**Task directions**
Locate every line below that contains the word "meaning" and copy it.

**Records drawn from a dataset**
○ ○ ○ ○

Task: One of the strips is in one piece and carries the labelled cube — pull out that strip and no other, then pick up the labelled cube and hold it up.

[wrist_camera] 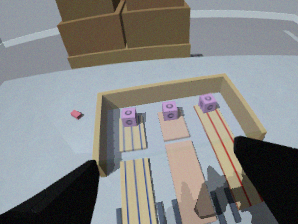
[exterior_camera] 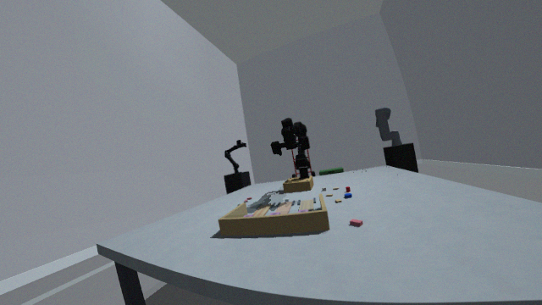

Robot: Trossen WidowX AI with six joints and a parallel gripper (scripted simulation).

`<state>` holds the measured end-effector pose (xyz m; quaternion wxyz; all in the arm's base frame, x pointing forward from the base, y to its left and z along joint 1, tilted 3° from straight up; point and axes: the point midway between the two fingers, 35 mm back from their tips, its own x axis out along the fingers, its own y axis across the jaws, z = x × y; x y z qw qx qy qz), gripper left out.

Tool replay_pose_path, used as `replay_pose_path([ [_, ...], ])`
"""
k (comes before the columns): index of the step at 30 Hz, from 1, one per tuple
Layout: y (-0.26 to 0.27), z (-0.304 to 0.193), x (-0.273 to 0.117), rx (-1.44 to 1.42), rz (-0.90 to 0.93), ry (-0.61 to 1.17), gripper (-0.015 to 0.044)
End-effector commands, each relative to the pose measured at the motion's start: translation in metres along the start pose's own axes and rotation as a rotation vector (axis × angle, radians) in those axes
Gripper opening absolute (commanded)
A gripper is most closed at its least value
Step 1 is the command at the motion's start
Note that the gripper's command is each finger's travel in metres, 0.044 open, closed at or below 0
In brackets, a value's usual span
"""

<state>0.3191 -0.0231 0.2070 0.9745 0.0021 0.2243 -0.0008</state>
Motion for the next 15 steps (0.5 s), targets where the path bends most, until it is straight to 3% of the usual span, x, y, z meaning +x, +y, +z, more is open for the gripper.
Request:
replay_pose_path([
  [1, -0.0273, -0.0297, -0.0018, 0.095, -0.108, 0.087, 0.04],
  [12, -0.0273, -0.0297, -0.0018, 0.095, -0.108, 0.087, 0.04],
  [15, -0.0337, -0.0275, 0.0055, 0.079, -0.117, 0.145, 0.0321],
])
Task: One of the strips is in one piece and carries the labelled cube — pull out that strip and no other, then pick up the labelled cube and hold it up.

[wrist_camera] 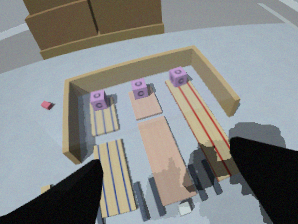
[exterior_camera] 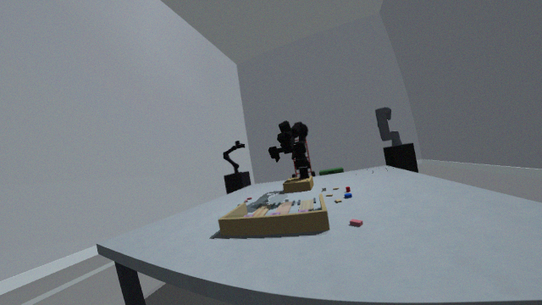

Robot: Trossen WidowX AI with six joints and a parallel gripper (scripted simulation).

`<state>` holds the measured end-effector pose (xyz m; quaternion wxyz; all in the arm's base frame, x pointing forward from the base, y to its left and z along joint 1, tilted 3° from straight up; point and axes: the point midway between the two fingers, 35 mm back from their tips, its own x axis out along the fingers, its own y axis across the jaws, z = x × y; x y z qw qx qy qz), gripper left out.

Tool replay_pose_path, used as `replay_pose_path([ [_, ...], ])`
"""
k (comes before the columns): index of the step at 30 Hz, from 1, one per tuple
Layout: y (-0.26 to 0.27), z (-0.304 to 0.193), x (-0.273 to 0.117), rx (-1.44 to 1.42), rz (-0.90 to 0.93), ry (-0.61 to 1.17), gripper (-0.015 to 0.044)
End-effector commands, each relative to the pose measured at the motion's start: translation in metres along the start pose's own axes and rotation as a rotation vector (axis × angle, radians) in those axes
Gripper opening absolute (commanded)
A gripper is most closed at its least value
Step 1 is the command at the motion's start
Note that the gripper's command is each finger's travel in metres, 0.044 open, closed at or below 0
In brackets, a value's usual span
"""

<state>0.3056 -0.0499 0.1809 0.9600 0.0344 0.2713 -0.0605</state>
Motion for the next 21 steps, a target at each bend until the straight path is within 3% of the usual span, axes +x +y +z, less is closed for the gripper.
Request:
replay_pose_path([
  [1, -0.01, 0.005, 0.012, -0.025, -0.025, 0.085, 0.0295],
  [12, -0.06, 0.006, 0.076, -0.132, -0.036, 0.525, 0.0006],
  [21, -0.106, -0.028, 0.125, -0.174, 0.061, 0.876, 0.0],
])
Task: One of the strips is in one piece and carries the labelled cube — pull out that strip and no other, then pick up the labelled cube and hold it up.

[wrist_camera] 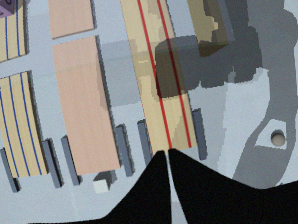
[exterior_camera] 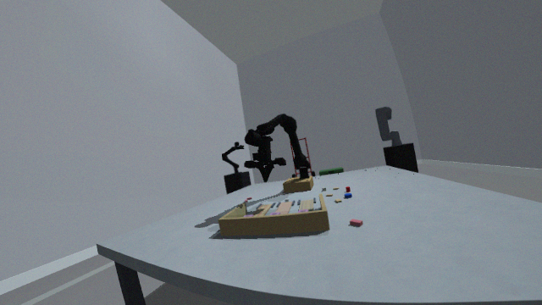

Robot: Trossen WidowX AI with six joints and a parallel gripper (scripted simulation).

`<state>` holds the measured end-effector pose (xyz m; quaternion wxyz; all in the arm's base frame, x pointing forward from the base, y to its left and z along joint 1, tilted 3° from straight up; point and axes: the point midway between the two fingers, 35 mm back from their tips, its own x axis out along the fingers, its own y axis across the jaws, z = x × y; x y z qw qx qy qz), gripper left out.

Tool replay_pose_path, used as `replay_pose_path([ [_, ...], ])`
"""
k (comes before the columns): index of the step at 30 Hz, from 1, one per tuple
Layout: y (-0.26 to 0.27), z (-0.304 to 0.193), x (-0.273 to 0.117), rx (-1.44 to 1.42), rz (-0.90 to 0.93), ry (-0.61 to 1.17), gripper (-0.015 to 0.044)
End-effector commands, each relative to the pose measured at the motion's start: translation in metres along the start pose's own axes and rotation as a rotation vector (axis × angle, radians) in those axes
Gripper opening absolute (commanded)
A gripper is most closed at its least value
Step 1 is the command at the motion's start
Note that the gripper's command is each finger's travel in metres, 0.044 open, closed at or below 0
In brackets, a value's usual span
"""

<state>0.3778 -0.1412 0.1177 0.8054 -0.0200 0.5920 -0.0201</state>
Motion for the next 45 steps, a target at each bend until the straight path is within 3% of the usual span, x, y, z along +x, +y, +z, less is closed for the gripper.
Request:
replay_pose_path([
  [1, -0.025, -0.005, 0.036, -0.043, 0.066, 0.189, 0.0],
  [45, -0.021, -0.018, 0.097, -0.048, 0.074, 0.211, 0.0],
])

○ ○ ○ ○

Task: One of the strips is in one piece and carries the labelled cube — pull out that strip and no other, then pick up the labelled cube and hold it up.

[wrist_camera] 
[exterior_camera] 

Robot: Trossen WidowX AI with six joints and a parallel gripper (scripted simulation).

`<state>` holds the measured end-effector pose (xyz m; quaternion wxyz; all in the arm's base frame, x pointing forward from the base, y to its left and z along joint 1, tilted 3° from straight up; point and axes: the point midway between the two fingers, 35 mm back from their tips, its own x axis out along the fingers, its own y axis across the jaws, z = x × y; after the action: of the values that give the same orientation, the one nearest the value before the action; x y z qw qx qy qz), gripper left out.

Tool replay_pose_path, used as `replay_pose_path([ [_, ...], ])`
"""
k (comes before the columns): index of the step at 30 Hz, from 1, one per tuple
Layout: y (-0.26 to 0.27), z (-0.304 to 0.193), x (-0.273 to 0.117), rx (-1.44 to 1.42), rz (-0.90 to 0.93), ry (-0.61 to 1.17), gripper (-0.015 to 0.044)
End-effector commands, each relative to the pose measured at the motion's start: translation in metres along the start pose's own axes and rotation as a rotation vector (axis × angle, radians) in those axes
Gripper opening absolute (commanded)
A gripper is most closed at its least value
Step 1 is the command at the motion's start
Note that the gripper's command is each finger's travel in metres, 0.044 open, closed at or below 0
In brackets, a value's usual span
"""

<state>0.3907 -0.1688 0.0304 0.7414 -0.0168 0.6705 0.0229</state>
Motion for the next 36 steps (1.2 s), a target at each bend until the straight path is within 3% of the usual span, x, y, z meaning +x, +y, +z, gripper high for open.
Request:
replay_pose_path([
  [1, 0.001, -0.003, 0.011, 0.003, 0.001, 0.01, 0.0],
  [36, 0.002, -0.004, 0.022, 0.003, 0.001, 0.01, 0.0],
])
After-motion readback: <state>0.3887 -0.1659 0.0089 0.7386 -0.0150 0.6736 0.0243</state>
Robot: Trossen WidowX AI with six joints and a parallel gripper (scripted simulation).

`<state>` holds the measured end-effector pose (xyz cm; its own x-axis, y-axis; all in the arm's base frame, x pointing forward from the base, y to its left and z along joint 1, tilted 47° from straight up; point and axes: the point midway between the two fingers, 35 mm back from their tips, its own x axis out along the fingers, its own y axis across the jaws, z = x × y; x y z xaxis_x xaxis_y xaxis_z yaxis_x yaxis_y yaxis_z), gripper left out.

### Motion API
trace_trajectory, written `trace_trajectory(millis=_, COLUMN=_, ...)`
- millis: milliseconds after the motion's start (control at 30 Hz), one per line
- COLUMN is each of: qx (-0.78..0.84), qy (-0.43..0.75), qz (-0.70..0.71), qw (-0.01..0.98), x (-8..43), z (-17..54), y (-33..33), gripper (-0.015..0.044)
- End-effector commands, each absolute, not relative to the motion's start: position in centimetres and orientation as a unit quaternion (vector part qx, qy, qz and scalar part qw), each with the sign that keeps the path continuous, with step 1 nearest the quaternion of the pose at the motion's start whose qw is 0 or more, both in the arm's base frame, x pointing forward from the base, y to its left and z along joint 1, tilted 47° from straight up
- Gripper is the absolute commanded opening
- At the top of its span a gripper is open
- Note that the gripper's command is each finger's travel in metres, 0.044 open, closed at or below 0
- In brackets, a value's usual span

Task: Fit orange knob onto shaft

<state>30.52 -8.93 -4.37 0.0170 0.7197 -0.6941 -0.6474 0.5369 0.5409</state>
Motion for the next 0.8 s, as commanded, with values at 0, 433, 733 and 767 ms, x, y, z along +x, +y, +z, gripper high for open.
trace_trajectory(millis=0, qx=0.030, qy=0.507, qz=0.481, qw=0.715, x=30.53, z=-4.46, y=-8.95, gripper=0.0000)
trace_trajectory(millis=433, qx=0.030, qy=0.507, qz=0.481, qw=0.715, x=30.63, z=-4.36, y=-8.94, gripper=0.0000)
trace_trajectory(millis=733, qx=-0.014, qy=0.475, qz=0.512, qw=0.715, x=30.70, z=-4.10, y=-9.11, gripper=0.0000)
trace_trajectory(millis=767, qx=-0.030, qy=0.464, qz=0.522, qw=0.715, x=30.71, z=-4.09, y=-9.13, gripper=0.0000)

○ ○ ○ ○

**Response to this task**
Motion for the next 15 steps (0.5 s), targets where the path bends most, until it is straight to 3% of the usual span, x, y, z meaning +x, +y, +z, more is open for the gripper.
Motion for the next 36 steps (1.2 s), a target at each bend until the straight path is within 3% of the usual span, x, y, z meaning +x, +y, +z, gripper high for open.

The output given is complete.